Somehow, Yun's works from later years became even simpler and more stringent in terms of their forms, colors, and process. The subtle differences among the hues disappeared, and the colors were almost purely black. Also, the surfaces became drier resulting from the reduction in the use of oil. Most of Yun's late works were painted in a more concrete form: he drew rectangles on canvas with a ruler and a pencil, covered the edges of the rectangles with tapes, and then removed the tape after painting within the taped area. But these seemingly simple works have a hidden depth just as all Yun’s works do- gazing into the large black void is like plunging into a deep abyss.

This kind of 'being' began to gain recognition in the west, followed by several remarkable solo exhibitions at Galerie Humanite, Nagoya (1990, 1991); Inkong Gallery, Seoul (1991); and Gallery Yamaguchi, Osaka (1989, 1992). In Europe, starting from "Working with Nature" in 1992, at the Tate Gallery Liverpool, Yun took part in the inaugural exhibition of the Korean pavilion at the Venice Biennale in 1995. Hyundai Gallery in Seoul organized a solo show at the Basel Art Fair in 1997, and in 1998, Manfred Wandel brought together 70 of Yun's works at the Stiftung für Konkrete Kunst, in Reutlingen, Germany. During Yun's stay in Paris, Galerie Jean Brolly showed works at a couple of exhibitions in the early 2000s. On the other side of the ocean, in the US, Donald Judd, greatly impressed by Yun's work at first sight, invited him to exhibit at the Donald Judd Foundation in New York(1993), and at the Chinati Foundation in Marfa(1994, 1996).

==Recent exhibitions==
In recent exhibitions, after Yun's death, his works still have a strong tendency to be understood together with Dansaekhwa, viewing him as the main figure who had led the movement. Yun's works were shown in various group exhibitions along with his contemporary Dansaekhwa artists: "Korean Abstract Painting: 10 Perspectives", Seoul Museum of Art, Seoul(2011), "Dansaekhwa: Korean Monochrome Painting", National Museum of Modern and Contemporary Art, Seoul, and Jeonbuk Museum of Art, Wanju (2012); "The Art of Dansaekhwa", Kukje Gallery, Seoul(2014); "Seoul Paris Seoul", Musée Cernuschi, Paris (2016); "Rhythm in Monochrome Korean Abstract Painting", Tokyo Opera City Art Gallery, Tokyo (2017); and "The Ascetic Path: Korean DANSAEKHWA", Erarta Museum of Contemporary Art, Saint Petersburg (2017).

In the meantime, there have been various essential exhibitions re-framing and redefining Yun's distinctive style, especially the solo exhibitions in the late 2010s held by PKM Gallery as the representative of his estate.

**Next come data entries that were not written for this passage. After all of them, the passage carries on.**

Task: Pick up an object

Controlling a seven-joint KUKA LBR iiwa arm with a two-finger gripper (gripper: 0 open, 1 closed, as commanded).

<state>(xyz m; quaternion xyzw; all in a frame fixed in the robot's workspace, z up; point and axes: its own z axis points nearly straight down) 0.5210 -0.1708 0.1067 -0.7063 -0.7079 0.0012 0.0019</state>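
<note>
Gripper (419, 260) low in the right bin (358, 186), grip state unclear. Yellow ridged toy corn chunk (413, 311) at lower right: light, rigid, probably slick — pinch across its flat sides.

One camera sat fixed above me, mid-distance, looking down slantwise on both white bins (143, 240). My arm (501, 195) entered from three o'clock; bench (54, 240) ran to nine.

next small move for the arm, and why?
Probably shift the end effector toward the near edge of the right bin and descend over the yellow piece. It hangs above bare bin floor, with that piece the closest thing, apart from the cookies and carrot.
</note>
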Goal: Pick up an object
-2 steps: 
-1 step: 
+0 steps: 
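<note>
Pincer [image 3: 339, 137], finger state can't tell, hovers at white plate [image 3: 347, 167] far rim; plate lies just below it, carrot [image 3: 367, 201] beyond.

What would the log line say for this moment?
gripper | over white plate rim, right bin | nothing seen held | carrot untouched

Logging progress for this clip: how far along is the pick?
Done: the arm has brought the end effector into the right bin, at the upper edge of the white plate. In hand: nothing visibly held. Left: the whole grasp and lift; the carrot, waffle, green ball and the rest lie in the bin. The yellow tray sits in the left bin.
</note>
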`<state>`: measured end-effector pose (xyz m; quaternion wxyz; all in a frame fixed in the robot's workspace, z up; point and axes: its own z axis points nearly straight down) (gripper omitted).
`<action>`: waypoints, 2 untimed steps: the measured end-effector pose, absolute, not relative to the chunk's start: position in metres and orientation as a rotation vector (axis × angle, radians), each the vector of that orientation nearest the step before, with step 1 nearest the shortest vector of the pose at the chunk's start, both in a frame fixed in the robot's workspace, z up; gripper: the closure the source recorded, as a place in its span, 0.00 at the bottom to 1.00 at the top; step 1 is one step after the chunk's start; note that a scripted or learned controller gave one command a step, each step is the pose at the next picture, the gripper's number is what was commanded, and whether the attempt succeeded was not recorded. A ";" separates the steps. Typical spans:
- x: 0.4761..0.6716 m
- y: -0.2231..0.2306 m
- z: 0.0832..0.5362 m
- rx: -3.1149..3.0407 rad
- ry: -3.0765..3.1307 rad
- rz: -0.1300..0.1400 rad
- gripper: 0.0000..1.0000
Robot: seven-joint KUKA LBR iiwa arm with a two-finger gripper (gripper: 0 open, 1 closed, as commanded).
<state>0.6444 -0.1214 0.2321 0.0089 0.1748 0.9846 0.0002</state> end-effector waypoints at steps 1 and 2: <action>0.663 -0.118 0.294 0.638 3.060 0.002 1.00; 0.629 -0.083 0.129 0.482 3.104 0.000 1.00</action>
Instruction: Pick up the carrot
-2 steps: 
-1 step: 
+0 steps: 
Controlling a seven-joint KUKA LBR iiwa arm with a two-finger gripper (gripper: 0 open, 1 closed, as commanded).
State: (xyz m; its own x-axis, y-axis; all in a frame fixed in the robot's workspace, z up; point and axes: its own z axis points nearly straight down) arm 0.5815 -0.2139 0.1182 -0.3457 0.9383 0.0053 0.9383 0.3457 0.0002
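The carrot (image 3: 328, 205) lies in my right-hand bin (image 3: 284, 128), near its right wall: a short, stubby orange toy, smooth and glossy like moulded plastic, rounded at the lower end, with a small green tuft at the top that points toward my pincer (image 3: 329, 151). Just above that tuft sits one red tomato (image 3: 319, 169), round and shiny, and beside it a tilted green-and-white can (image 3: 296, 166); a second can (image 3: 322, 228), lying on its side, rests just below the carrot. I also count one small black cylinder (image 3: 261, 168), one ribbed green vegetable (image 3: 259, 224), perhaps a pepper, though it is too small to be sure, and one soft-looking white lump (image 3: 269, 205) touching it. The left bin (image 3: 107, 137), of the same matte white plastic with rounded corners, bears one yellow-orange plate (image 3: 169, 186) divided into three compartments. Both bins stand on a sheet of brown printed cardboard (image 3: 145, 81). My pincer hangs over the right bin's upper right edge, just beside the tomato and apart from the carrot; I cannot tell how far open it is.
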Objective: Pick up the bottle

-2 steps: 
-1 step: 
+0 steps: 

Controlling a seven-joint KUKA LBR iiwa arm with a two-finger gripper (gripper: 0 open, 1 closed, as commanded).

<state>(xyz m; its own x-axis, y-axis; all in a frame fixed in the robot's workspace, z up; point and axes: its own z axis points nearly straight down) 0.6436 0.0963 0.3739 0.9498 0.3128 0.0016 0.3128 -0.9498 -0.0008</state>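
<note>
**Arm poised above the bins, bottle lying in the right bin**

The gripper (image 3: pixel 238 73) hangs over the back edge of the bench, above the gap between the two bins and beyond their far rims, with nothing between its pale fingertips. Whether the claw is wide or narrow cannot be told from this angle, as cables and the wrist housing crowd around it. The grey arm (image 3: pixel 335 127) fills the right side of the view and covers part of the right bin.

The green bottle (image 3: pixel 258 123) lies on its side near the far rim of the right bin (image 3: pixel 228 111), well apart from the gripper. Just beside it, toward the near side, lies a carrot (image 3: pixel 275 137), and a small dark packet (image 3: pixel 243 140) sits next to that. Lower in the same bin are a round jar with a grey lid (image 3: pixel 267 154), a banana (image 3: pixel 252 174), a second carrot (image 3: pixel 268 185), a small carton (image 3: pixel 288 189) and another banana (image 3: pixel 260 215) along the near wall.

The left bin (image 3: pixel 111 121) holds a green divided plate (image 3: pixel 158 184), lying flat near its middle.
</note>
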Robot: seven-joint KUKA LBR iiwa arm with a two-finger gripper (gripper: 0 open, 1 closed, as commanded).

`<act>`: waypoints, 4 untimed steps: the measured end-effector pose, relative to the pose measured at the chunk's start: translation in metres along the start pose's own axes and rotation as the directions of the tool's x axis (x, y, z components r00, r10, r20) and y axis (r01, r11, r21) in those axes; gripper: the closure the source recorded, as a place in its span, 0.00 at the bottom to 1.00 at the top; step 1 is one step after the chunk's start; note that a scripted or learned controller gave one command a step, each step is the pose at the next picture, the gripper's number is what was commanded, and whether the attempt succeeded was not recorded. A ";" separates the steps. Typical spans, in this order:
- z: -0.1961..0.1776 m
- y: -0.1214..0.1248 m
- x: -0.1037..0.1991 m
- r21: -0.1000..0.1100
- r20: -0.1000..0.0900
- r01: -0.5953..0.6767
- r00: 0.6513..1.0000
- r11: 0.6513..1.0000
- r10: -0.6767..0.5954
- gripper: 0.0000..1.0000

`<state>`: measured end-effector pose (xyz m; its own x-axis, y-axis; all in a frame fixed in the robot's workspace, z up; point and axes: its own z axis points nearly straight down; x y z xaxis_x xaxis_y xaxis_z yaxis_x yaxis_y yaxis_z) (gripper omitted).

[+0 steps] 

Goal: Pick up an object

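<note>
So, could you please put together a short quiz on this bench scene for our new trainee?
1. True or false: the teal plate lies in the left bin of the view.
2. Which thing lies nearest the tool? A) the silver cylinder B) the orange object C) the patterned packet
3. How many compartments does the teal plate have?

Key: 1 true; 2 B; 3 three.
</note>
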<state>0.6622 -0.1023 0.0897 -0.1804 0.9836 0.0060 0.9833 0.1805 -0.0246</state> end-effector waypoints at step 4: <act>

Yun's works have been exhibited in other prominent galleries such as Blum and Poe, Axel Vervoordt Gallery, Simon Lee Gallery and David Zwirner. Above all, it was Yun's first posthumous major retrospective held at National Museum of Modern and Contemporary Art, Seoul in 2018, which provided a comprehensive understanding of Yun's life and his artistic style. The exhibition attracted roughly 100,000 visitors in four months and, the duration of the exhibition was extended for an additional two months. Thereafter, the retrospective traveled to the Palazzo Fortuny in Venice and coincided with the 58th Venice Biennale. The Palazzo Fortuny exhibition was described as one of the best off-site and collateral exhibition during the Biennale period.

==Collections==
Public collections that hold Yun's works include: National Museum of Modern and Contemporary Art, Korea; Leeum, Samsung Museum of Art, Seoul, Korea; Seoul Museum of Art, Seoul, Korea; Gwangju Museum of Art, Gwangju, Korea; Daegu Art Museum, Daegu, Korea; Seoul National University Museum of Art, Seoul, Korea; Hongik Museum of Art, Seoul, Korea; Gachon University, Seongnam, Korea; Tokyo Metropolitan Art Museum, Tokyo, Japan; Fukuoka Art Museum, Fukuoka, Japan; Hiroshima City Museum of Contemporary Art, Hiroshima, Japan; Mie Prefectural Art Museum, Mie, Japan; M+ Museum, Hong Kong, Hong Kong; The Chinati Foundation, Marfa, Texas, USA; Art Institute of Chicago, Chicago, IL, USA; Glenstone Museum, Potomac, MD, USA; Tate Modern, London, United Kingdom; Stiftung für Konkrete Kunst, Reutlingen, Germany; and The George Economou Collection, Athens, Greece.